What the task requires: Print the listing below exactly.

═════ Collected material ═════

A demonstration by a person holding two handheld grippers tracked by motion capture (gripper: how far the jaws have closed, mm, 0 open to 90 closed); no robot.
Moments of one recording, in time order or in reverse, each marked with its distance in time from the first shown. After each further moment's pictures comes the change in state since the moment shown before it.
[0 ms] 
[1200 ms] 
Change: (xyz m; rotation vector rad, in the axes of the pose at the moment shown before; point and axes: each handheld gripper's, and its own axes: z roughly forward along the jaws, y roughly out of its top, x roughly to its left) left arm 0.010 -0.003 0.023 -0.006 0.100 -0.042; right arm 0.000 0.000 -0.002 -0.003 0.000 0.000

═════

Finished exercise:
A demonstration by a person holding two handheld grippers tracked by motion capture (gripper: how far the jaws have closed, mm, 0 open to 90 closed); no robot.
Moments of one recording, in time order or in reverse, each marked with its distance in time from the first shown. After each further moment's pictures comes the change in state since the moment shown before it.
[0 ms] 
[1200 ms] 
Change: (xyz m; rotation vector rad, in the axes of the pose at the moment shown before; point and axes: each handheld gripper's, and its own axes: z roughly forward along the jaws, y roughly out of its top, x roughly to its left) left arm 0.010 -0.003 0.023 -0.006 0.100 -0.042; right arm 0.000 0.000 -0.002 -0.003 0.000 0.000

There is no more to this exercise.